The management of the new generation shareholding

BSPCE - their meaning for employees

Written by Pauline Turge | Apr 29, 2024 9:54:09 AM

 

A preferred device for employee share ownership by startups, BSPCEs allow employees to be associated with the company's share capital under optimized legal and tax conditions. They are a means of attracting and retaining the necessary talent for the company's development.

 

Their success with young companies is explained by the simplicity of their implementation, as well as by their favorable taxation. But what about for employees?

In reality, this mechanism is often misunderstood by employees who perceive it as complex. However, a good understanding, by the beneficiaries, of the operation and issues of the BSPCE device is essential to the success of the allocation plan.

 

BSCPE: what does this mean for employees?

The BSPCE system was introduced by the law of December 30, 1997, for finance in 1998 and codified in the article 163 bis G of the General Tax Code. It allows young startups to interest their employees in the company's capital by allocating share subscription warrants. These warrants give the holder the right to subscribe to shares at a price determined on the day of their allocation.

In other words, BSPCEs are a way for employees to acquire shares in the company for which they work. They thus obtain the status of a shareholder and can exercise the rights attached to this status. This allows them to be more involved in the startup's development and to participate in its success.

The interest of BSPCEs for employees lies, moreover, in the fact that the exercise price of the warrants is predefined, and cannot be modified later. Thus, in case of an increase in the value of the underlying shares between the time of allocation and the exercise of the warrant, the beneficiaries will have acquired the shares at a price lower than their market value and will realize a capital gain in case of sale.

 

Under what conditions are BSPCEs allocated to employees?

BSPCEs are allocated free of charge to employees according to the policy defined by the issuing company. In application of the article L228-94 of the Commercial Code, the issuance contract determines the conditions and modalities of allocation of the warrants:

    • Nature and number of underlying shares
    • Exercise price
    • Vesting
    • Exercise period.

 

Exercise Price

While the subscription warrants are allocated free of charge to employees, their exercise is conditioned on the payment of a price, called the exercise price, or strike price. It corresponds to the amount at which the underlying share can be acquired by the employee. This is the price that the latter will have to pay to exercise his BSPCE, i.e., to buy the share.

The strike price is determined in advance by the issuing company in the allocation plan. It normally corresponds to the value of the company's share on the day of allocation.

Once the contractual documents have been signed by the beneficiary employee, the price can no longer be modified.

 

Vesting Schedule

Employees cannot exercise their BSPCEs immediately. The warrants are indeed acquired progressively according to the conditions set in the exercise schedule.

The objectives of this acquisition period vary from one company to another:

  • Retain employees by conditioning the acquisition of the underlying shares on a duration of presence in the company;
  • Involve them in the company's results by conditioning the exercise of the BSPCEs on individual or collective performance objectives.

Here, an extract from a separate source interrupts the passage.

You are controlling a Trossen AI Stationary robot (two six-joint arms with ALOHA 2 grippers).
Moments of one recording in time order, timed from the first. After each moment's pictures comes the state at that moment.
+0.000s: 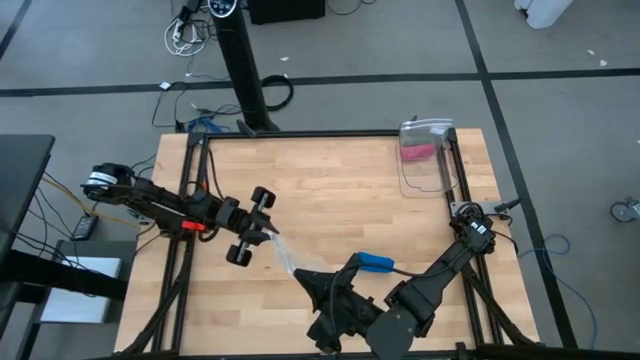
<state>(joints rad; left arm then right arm) -0.15 1.31 0.37 1.51 0.27 0.04 0.70 2.17 2.34 -0.19 1.29 -0.81</state>
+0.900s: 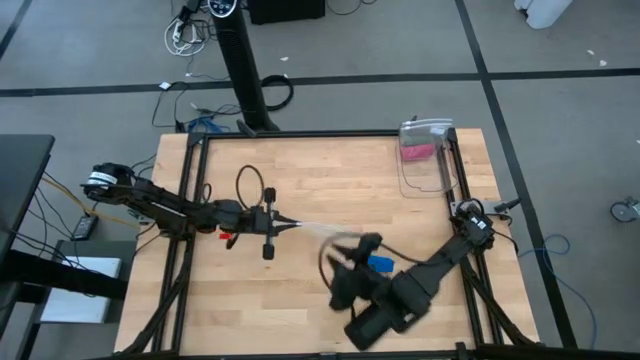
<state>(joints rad) -0.15 1.31 0.37 0.93 -0.16 0.30 0.66 2.15 2.33 -1.45 1.16 0.60</state>
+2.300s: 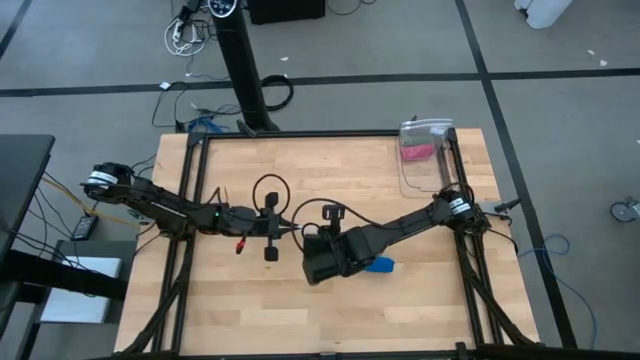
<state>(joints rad) -0.18 1.31 0.44 0.56 -0.27 0.13 0.37 2.15 2.09 -1.25 0.71 0.24</state>
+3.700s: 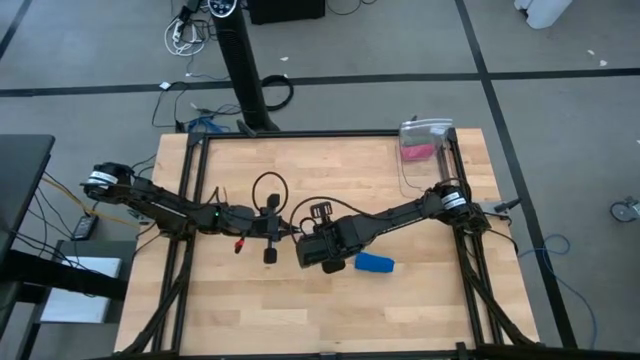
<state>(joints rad) -0.18 1.31 0.44 0.60 -0.20 0.07 0.28 2.15 1.99 -1.13 0.50 -0.07</state>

In practice, the vesting period is generally 4 years. This means that employees can exercise all of their BSPCEs 4 years after the allocation or their arrival in the company.

After one year of seniority, employees generally receive the first tranche representing 25% of the total subscription warrants granted. This is called the "cliff" period. However, if they leave the company before the end of this one-year period, they will not be able to exercise any of the allocated warrants.

 

Acceleration Clause

The BSPCE allocation plan sometimes provides for an acceleration clause. This clause allows for anticipating the exercise of the warrants in case of a change in control of the company. In practical terms, this means that employees will be able to exercise all of their subscription warrants even though the vesting has not yet ended.

 

How to Exercise Them?

To exercise their BSPCEs, employees must complete and sign a subscription form that was given to them at the time of allocation. They also have to pay the exercise price provided in the plan regulations to acquire the underlying securities.

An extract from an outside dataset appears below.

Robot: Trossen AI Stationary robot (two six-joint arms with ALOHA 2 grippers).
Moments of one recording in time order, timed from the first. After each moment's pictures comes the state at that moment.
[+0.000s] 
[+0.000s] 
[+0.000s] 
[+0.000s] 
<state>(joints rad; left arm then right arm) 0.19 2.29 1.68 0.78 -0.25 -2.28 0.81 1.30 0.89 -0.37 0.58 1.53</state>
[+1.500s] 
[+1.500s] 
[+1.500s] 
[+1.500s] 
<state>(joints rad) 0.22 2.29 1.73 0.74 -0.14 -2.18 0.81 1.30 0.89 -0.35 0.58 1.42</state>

However, this can represent an investment for employees. To finance the exercise of their warrants, they can resort to:

  • A bank loan;
  • The cash-less technique: the employee takes advantage of a liquidity window to exercise his warrants and sell the resulting shares simultaneously. He thus does not have to advance the strike-price and directly receives the capital gain generated by the sale.

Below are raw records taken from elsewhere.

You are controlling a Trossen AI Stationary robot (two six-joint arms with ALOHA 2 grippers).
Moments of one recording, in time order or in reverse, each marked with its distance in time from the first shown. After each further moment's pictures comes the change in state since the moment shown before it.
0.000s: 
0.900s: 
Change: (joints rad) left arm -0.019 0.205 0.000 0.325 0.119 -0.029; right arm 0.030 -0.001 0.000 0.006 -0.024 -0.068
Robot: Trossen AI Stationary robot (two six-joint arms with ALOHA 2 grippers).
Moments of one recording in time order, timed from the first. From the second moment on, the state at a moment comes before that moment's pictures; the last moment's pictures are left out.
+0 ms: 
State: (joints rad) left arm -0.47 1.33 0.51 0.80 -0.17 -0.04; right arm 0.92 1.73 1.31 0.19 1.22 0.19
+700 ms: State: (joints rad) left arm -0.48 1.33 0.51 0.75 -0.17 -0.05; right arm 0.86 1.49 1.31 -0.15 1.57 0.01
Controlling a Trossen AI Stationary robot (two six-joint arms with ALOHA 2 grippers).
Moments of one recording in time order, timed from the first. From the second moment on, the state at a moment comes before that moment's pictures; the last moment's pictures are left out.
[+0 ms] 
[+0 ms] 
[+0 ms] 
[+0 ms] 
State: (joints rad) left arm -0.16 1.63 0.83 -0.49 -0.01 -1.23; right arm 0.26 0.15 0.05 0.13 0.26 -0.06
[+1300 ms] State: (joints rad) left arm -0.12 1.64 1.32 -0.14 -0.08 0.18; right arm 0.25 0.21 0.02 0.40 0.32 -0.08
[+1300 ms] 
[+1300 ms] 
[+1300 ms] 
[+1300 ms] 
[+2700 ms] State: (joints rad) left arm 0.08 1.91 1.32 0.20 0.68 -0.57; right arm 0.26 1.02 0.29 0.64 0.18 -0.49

Once these steps are completed, the employee becomes a shareholder and thus enters the company's capitalization table.

 

How to Sell Shares Resulting from the Exercise of BSPCEs?

There are 3 liquidity events that can lead employees to sell shares resulting from the exercise of their BSPCEs:

  • The company's IPO;
  • The takeover of the company;
  • A fundraising.

Outside these cases, the issuing company can also provide liquidity windows that can be activated when personal events occur in the employees' lives (acquisition of a main residence, for example).

Finally, as shareholders of the company, employees have the right to sell their shares directly. However, the direct sale of shares is strictly regulated by the shareholders' agreement, in order to protect the share capital. In addition, in many cases, other shareholders have a right of preemption (priority right to buy the shares) in order to avoid the entry of an unwanted third party into the capital.